EXERCISE OBJECTIVE
Look through the material below for "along". Copy every line that contains it.

======== PROVIDED DATA

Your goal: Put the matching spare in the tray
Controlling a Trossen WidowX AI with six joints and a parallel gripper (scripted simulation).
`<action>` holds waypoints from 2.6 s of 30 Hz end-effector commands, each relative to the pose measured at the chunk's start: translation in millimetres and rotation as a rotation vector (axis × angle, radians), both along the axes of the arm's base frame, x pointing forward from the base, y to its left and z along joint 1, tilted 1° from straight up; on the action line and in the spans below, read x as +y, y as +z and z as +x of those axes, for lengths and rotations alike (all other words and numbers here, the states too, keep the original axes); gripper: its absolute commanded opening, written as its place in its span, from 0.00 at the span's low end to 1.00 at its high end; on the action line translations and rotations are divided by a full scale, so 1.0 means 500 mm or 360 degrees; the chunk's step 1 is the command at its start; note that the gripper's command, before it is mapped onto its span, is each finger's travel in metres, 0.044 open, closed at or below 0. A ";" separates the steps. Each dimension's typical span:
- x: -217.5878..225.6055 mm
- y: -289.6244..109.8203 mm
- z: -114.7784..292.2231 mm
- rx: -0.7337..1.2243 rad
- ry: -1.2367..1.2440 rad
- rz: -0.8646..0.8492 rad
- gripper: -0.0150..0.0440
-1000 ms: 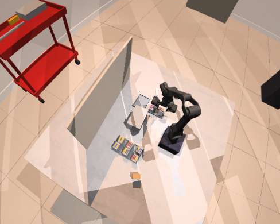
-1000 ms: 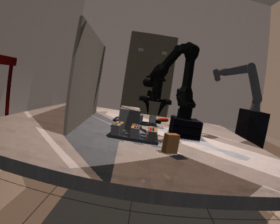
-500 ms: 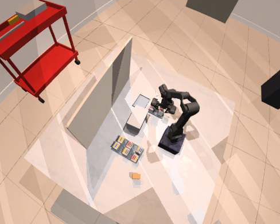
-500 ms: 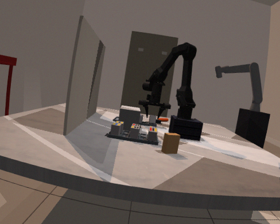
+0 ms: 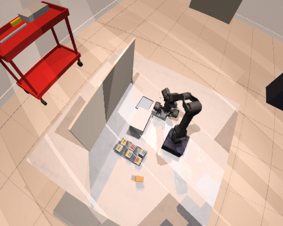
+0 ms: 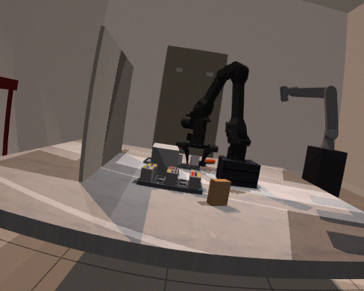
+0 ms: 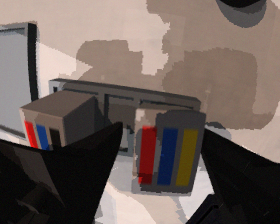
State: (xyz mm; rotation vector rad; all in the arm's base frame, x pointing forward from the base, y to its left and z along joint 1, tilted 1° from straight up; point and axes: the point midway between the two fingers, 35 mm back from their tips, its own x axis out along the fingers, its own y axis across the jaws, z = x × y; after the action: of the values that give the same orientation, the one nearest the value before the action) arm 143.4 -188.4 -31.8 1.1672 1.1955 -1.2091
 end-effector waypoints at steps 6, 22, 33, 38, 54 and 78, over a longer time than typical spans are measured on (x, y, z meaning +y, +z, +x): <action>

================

SOLVED EXERCISE
`<action>` holds waypoints from 2.6 s of 30 Hz end-effector commands, each relative to the pose measured at the chunk's start: translation in millimetres and rotation as a rotation vector (axis × angle, radians), both along the axes of the arm's base frame, x pointing forward from the base, y to its left and z along joint 1, tilted 1° from straight up; on the action line and in the spans below, read x as +y, y as +z and z as +x of those axes, for lengths and rotations alike (all other words and numbers here, the states too, keep the original axes); gripper: its absolute commanded opening, written as its place in its span, from 0.00 at the span's low end to 1.00 at its high end; on the action line translations and rotations are divided by a full scale, so 1.0 means 500 mm or 360 degrees; the chunk's step 1 is the command at its start; note that the gripper's command, before it is mapped onto its span, is each finger's travel in metres, 0.044 open, closed at or below 0. A ";" separates the steps. Each dimension's typical span:
State: (xyz mm; rotation vector rad; all in the arm's base frame, x pointing forward from the base, y to its left and z along joint 1, tilted 1° from straight up; point and axes: the point midway between the two fingers, 35 mm back from their tips, its own x axis out along the fingers, its own y axis across the jaws, z = x × y; after the action: of the values that give the same orientation, the one nearest the value before the action) arm 143.4 -188.4 -31.8 1.1672 1.1955 -1.2091

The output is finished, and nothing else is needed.